Blood rushes in my ears, drowning out all other sounds, and the cold and the shadows creep over my body, and still the walls come closer for every second that passes. I scrap desperatly at the floor, scrap and claw and beat and hit, and my hands get bloodier and the ground still looks the same and why can't I get out? Why does the wall slide closer and why can't I see a door and why doesn't the ground break like my heart does?

My lips tremble and everything hurts and I wish I wasn't alone. I wish someone would come and help me, stop the walls from closing in and the coldness to take over my body and banish the shadows back to the corners where they belong, but instead I am the one hinding in the corner and, oh God, I feel them laughing at me! Make them stop!

I want the light, and I want the warmth and I want the open sky, and please take me away! My heart aches with sorrow and my soul screams in despair and all I can do is cry, and cry, and cry, and why won't it all end? Why can't the darkness leave me alone, stop hunting me, stop trying to drag me down deeper in to the darkness I feel hidden deep down in my soul? I don't want to feel that darkness, it scares me, and when everything else is so horrible why should my soul have to be it too? Please, stop digging! Leave me alone!

My bleeding hands cover my face as my mouth desperatly tries to form words of salvation, and still my body shakes and the walls come closer and everything hurts and, please, get me out of here!

And all I want to do is scream, scream so hard my lungs burn and my throat hurt and the walls shake and the shadows shiver and finally someone sees me and rescues me from this hell hole.
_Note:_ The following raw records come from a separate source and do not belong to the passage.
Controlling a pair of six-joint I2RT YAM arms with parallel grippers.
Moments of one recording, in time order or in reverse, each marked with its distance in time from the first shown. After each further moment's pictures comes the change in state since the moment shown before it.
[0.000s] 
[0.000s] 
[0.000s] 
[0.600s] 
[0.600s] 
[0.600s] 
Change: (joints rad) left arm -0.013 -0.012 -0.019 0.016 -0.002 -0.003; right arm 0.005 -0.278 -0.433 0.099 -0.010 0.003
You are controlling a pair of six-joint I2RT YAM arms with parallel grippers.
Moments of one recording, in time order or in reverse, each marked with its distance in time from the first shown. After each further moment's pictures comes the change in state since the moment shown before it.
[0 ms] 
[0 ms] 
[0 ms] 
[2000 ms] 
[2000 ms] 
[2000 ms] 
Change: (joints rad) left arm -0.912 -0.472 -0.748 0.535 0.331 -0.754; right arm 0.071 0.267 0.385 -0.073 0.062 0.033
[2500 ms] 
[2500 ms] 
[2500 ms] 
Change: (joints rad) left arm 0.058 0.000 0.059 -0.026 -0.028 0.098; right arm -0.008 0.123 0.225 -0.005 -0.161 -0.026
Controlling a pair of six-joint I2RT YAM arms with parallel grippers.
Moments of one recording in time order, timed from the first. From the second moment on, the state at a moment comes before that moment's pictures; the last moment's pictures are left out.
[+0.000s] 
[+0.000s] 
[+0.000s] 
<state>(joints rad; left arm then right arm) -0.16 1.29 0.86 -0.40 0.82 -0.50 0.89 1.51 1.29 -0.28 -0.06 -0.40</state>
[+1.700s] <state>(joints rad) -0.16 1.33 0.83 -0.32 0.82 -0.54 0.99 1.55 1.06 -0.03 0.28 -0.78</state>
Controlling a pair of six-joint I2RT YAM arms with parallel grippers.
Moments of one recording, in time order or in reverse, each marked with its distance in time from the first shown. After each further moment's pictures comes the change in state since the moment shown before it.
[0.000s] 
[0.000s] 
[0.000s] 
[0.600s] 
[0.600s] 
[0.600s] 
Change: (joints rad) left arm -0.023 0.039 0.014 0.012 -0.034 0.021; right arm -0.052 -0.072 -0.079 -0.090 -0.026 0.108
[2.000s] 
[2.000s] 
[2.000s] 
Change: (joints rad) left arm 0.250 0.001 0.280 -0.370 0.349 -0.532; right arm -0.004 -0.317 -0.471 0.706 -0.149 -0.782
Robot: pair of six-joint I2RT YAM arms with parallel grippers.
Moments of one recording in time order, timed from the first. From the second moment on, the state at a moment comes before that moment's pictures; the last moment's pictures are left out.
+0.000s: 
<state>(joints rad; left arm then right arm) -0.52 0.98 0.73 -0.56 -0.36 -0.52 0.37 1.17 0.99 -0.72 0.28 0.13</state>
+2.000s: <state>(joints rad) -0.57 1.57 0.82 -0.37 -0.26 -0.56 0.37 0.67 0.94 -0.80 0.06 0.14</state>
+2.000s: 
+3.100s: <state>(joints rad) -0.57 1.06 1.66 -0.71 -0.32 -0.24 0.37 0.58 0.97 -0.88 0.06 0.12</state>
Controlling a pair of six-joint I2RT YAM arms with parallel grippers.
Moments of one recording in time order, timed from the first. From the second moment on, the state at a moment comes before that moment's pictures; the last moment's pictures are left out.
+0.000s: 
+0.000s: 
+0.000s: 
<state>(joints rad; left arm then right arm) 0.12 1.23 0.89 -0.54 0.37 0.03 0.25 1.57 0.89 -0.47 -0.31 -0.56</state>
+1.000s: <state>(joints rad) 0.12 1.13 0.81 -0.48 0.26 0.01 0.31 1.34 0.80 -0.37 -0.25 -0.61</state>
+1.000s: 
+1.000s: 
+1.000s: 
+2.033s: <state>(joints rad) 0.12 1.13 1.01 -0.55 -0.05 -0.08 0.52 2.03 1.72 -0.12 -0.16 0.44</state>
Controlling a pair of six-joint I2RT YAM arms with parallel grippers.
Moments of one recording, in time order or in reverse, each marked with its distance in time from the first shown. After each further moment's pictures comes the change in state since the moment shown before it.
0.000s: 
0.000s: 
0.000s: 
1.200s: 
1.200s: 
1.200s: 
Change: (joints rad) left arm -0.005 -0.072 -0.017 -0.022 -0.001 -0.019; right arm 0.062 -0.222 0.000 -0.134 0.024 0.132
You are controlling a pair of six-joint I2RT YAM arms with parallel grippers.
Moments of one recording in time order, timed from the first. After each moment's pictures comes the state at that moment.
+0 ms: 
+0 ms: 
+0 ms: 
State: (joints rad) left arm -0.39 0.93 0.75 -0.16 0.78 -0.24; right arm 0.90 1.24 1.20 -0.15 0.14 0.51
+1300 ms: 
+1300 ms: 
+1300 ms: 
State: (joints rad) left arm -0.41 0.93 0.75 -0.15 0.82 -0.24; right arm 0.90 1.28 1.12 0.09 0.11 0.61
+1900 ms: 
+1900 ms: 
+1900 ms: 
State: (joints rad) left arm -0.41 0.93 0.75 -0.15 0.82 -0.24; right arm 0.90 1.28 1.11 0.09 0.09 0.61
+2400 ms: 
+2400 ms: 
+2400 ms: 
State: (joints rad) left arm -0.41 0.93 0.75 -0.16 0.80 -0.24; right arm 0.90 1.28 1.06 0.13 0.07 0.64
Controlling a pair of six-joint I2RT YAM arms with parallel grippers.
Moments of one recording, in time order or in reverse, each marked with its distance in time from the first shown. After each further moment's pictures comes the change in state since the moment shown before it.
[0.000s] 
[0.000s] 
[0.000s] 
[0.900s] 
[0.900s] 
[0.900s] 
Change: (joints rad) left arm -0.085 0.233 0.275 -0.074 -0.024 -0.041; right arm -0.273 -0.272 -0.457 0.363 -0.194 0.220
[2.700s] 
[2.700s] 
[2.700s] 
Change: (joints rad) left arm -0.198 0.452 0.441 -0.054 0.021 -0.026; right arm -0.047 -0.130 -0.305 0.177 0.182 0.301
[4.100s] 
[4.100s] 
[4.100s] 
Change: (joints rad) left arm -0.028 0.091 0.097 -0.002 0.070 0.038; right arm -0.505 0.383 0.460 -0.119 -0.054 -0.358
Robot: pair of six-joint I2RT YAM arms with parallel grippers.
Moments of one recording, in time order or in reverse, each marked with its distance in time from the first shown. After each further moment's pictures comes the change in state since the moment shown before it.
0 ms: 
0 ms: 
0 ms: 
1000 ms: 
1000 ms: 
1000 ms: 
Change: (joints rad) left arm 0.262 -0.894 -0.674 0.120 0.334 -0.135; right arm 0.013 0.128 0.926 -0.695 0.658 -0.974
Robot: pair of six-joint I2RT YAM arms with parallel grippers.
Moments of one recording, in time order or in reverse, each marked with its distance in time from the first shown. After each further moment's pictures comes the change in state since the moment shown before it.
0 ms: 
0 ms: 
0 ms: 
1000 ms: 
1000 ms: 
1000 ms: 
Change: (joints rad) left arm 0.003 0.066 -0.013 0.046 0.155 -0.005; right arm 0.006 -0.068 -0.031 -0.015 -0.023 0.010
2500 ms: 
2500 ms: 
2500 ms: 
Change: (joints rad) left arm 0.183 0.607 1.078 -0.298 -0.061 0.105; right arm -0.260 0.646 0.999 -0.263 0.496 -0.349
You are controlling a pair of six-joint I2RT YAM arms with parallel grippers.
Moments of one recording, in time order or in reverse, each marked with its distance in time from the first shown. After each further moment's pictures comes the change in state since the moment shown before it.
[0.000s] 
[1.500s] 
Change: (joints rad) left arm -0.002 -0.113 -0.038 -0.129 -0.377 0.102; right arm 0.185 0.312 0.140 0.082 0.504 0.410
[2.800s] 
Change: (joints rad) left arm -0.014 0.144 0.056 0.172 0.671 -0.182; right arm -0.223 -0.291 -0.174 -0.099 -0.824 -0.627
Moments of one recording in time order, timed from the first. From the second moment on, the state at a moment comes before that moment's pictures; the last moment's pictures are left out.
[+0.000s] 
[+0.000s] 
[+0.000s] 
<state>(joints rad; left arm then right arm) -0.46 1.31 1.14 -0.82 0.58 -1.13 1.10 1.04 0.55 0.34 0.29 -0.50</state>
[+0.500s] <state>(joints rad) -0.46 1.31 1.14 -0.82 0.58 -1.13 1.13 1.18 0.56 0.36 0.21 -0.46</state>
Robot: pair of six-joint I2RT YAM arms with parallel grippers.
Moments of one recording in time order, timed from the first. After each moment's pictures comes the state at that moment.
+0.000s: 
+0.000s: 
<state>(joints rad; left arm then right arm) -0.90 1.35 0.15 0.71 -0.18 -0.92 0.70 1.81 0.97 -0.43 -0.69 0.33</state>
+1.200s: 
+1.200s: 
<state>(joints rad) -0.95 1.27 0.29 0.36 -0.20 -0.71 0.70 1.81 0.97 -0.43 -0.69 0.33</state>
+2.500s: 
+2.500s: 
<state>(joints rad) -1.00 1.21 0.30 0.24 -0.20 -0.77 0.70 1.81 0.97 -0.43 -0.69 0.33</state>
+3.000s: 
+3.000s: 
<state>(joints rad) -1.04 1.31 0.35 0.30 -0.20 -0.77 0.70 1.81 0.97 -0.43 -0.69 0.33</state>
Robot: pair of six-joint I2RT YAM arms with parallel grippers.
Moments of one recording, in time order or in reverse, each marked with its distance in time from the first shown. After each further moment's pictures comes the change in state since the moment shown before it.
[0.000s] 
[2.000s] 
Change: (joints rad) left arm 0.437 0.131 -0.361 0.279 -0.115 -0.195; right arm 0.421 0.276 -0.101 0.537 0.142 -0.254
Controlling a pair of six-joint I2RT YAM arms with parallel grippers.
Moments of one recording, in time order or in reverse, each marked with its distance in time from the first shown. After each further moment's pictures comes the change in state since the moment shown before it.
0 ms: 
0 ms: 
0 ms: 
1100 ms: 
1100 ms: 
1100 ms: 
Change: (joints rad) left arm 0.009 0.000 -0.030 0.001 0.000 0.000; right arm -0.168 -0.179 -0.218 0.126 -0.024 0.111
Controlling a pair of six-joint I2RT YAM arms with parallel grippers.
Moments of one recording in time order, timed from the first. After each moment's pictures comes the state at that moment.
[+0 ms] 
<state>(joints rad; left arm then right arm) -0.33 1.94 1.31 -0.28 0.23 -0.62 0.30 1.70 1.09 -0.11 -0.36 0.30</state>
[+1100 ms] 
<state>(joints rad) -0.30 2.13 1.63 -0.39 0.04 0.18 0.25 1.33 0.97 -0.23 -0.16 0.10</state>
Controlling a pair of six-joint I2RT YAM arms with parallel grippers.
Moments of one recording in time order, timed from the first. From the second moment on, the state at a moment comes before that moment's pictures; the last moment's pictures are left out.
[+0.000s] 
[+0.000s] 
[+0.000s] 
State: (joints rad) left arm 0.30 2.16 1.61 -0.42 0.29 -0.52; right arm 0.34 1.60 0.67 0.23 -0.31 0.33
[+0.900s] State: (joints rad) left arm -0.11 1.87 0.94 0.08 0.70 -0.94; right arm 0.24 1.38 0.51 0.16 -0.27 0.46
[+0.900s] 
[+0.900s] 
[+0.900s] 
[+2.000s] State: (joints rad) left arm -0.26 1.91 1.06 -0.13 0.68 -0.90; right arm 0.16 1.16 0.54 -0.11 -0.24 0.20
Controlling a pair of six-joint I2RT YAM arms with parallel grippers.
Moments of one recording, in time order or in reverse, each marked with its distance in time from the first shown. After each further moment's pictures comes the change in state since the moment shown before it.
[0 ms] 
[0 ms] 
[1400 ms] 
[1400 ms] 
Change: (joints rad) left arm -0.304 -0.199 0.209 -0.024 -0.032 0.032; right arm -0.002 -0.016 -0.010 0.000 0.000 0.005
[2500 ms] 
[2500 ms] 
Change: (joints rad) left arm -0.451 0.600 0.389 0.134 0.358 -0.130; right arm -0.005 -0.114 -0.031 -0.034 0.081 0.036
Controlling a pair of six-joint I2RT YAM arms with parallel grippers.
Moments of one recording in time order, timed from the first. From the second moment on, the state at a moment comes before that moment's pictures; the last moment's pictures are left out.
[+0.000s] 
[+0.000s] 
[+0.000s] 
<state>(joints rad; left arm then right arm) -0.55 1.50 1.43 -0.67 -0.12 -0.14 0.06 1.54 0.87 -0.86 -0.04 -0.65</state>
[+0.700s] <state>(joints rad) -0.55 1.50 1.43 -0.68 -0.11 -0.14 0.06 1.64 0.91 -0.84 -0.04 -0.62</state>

I want to scream until the world, the universe, the Gods themself hear me and sees my pain and makes it all go away. I want to scream so loud the very earth will tremble and the walls will fall away and the sky and the stars will open up to me.

But then the pain takes over again, and my throat does hurt but it haven't formed any words, and the walls and the shadows and the cold is mocking me, seeing me as the weak one that I am, and I know I won't escape because they won't let me.

And all I can do is cry because what is the point of screaming when no one will listen anyway?